**Exercise directions:**
An exact repetition of the data below, without images, is the expected answer.

START Data block

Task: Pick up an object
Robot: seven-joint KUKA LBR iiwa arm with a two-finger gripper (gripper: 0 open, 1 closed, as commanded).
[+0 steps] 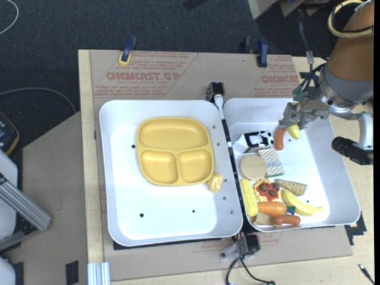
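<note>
A small orange piece [279, 139], perhaps a toy carrot or sausage, hung just below the gripper [291, 125] over the right bin [338, 165], with something yellow beside it. It sat at the fingertips, but whether the fingers were clamped on it or only near it could not be told. It looked light, stiff and smooth plastic, likely slippery; a grip across its middle would suit best. Below, the bin held a heap of toy food: a banana [301, 204], corn [249, 197], a round cracker [253, 168]. The left bin [119, 159] held a yellow tray [175, 150].
</note>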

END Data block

**Answer to the exercise:**
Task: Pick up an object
Robot: seven-joint KUKA LBR iiwa arm with a two-finger gripper (gripper: 0 open, 1 closed, as commanded).
[+0 steps] 
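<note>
A small orange piece [279, 139], perhaps a toy carrot or sausage, hung just below the gripper [291, 125] over the right bin [338, 165], with something yellow beside it. It sat at the fingertips, but whether the fingers were clamped on it or only near it could not be told. It looked light, stiff and smooth plastic, likely slippery; a grip across its middle would suit best. Below, the bin held a heap of toy food: a banana [301, 204], corn [249, 197], a round cracker [253, 168]. The left bin [119, 159] held a yellow tray [175, 150].
</note>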

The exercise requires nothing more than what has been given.